Protein United has the right to terminate the Agreement with immediate effect by written notice and without prior written notice of default if:
after the conclusion of the Agreement, Protein United becomes aware of circumstances that give it good reason to fear that the Customer will not fulfil its obligations;
despite being given notice of default, the Customer fails to fulfil any of its obligations;
the Customer has used the goods delivered or made available by Protein United in violation of the applicable rights of use or restrictions on use and/or has infringed any intellectual property rights relating to the goods delivered or made available;
a potentially unsafe situation or circumstance harmful to health arises at the Customer's location;
the Customer acts in violation of laws and regulations;
the Customer is granted a moratorium on payments, or a moratorium on payments is requested;
the Customer is declared bankrupt;
a request for a debt restructuring scheme for the Customer is submitted;
the Customer is placed under guardianship or administration;
the Customer ceases its business operations in whole or in part or otherwise liquidates.
In the event of termination of the Agreement, all payments owed by the Customer to Protein United shall become immediately due and payable.
Protein United shall never be liable to the Customer for any compensation or payment due to termination of the Agreement on the basis of this article, without prejudice to Protein United's right to full compensation from the Customer for breach of its obligations as referred to above and without prejudice to any other rights to which Protein United is entitled.
15. Transfer of rights and obligations
The Customer is not entitled to transfer its rights and obligations arising from the Agreement to third parties without the prior written consent of Protein United.

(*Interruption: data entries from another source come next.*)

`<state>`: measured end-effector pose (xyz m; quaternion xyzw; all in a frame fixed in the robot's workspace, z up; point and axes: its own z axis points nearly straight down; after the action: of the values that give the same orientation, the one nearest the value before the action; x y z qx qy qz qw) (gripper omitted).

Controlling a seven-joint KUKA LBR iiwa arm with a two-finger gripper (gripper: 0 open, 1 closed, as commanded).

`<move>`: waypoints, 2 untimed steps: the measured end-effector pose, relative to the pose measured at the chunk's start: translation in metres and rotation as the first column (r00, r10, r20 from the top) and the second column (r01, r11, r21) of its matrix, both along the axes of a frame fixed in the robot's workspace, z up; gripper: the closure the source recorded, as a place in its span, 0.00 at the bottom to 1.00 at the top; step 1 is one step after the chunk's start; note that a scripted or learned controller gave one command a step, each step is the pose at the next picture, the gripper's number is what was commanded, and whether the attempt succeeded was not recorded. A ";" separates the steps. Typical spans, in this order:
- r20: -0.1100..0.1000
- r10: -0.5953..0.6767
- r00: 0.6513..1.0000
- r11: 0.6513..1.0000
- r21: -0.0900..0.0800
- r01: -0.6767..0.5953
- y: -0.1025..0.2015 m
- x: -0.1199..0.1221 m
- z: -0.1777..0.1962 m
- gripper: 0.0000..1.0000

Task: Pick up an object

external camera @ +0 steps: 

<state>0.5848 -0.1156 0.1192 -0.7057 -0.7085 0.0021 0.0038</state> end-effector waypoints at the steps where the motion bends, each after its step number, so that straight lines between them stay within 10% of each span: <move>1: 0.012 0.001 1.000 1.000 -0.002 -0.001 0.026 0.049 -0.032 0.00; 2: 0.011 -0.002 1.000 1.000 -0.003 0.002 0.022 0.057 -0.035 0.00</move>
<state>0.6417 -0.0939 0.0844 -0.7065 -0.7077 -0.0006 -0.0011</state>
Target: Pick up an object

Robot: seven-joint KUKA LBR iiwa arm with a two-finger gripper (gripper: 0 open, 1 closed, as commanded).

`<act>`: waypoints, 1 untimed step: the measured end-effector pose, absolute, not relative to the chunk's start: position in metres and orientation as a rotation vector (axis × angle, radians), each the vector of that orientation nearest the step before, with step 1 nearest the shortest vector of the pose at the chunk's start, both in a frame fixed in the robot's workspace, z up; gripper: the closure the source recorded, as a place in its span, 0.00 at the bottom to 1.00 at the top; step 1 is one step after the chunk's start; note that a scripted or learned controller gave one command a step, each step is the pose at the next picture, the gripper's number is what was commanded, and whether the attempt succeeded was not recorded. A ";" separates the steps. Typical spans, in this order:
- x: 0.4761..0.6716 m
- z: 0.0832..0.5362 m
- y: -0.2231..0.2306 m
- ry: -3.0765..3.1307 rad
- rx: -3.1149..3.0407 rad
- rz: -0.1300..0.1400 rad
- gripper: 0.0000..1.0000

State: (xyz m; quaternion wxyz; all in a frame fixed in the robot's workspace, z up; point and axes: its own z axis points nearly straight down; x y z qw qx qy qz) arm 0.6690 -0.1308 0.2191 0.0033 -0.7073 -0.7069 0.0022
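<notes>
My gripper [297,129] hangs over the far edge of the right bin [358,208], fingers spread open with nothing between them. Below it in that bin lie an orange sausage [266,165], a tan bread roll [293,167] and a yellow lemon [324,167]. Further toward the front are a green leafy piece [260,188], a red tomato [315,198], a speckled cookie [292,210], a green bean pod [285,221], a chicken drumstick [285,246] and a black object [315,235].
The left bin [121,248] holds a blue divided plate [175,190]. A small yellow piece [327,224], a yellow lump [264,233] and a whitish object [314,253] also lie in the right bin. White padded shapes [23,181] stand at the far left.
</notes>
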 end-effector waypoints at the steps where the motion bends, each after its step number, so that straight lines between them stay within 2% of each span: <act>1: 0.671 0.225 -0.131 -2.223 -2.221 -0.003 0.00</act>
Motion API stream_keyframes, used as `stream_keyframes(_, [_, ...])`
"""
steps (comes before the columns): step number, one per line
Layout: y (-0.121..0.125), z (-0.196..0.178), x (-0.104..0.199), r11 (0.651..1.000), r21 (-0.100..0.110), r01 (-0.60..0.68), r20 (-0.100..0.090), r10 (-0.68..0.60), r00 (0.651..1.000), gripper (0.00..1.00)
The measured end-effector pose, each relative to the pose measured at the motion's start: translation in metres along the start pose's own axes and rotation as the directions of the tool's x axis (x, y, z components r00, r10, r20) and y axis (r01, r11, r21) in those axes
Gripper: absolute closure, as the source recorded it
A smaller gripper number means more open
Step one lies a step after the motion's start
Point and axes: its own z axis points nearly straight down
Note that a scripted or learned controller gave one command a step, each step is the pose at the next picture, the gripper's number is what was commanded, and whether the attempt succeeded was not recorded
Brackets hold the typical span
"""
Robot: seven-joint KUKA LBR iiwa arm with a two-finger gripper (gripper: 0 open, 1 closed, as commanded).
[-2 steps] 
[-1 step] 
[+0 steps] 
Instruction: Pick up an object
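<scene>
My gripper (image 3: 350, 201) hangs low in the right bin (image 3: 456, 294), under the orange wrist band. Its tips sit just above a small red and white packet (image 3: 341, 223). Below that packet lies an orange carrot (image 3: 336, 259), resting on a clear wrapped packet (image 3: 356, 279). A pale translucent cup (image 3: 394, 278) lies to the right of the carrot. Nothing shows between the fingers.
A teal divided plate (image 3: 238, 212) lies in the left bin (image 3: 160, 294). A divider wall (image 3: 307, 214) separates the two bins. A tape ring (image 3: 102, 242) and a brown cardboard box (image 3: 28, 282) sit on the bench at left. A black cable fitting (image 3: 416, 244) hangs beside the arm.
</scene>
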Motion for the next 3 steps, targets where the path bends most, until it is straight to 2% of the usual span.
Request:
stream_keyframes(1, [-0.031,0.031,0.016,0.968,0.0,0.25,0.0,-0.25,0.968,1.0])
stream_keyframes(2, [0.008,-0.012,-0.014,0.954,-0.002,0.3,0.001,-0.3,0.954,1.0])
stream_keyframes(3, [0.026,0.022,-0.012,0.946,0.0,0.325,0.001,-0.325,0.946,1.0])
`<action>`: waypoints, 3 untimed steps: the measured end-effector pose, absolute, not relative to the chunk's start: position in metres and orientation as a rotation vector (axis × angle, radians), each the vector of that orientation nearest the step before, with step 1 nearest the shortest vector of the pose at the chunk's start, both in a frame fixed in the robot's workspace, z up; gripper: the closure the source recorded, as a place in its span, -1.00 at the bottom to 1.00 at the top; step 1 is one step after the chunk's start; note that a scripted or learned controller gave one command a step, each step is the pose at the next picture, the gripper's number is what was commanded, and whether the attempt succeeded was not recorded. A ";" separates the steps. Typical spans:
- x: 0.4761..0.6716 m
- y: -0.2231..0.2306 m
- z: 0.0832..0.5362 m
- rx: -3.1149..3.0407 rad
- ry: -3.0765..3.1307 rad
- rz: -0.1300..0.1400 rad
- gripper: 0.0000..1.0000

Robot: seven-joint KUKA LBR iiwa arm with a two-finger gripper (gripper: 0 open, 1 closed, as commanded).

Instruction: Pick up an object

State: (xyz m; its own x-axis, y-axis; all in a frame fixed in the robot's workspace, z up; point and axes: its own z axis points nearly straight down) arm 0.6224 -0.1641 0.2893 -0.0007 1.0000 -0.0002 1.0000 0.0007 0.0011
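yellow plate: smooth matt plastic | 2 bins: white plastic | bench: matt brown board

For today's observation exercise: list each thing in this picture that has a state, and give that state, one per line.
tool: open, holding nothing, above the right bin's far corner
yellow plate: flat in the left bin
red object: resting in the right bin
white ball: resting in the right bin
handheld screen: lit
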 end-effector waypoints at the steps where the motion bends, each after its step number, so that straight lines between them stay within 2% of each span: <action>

Protein United reserves the right to transfer rights and obligations arising from an Agreement, in whole or in part, to a third party without the prior consent of the Customer. The Customer is obliged to provide all cooperation deemed necessary by Protein United for the transfer at Protein United's first request.
16. Other provisions
The parties guarantee that they will not, either directly or indirectly, offer, pay or accept bribes, or engage in any other corrupt practices. The parties will comply with all relevant anti-corruption and anti-bribery laws and regulations.
If one or more provisions in an Agreement between Protein United and the Customer and/or these General Terms and Conditions are void or voidable, this shall not affect the validity of the Agreement, the General Terms and Conditions or other provisions therein. The invalid part of these terms and conditions shall be deemed to have been replaced by provisions that have the same effect as the invalid part as far as possible and permitted.
All costs incurred by Protein United in order to preserve or exercise its rights against the Customer under the Agreement and/or the General Terms and Conditions, both in and out of court, shall be borne by the Customer.
Protein United reserves the right to amend or supplement these General Terms and Conditions. Protein United will notify the Customer of any amendments in good time and in writing.
17. Choice of law and choice of forum
All offers made by and Agreements concluded with Protein United are governed exclusively by Dutch law. The applicability of the Vienna Sales Convention is excluded.
Any disputes that may arise between Protein United and the Customer as a result of an Agreement concluded between Protein United and the Customer, or as a result of third-party Agreements arising from this, shall, unless otherwise stipulated by mandatory law, be settled by the competent court in the district of Gelderland.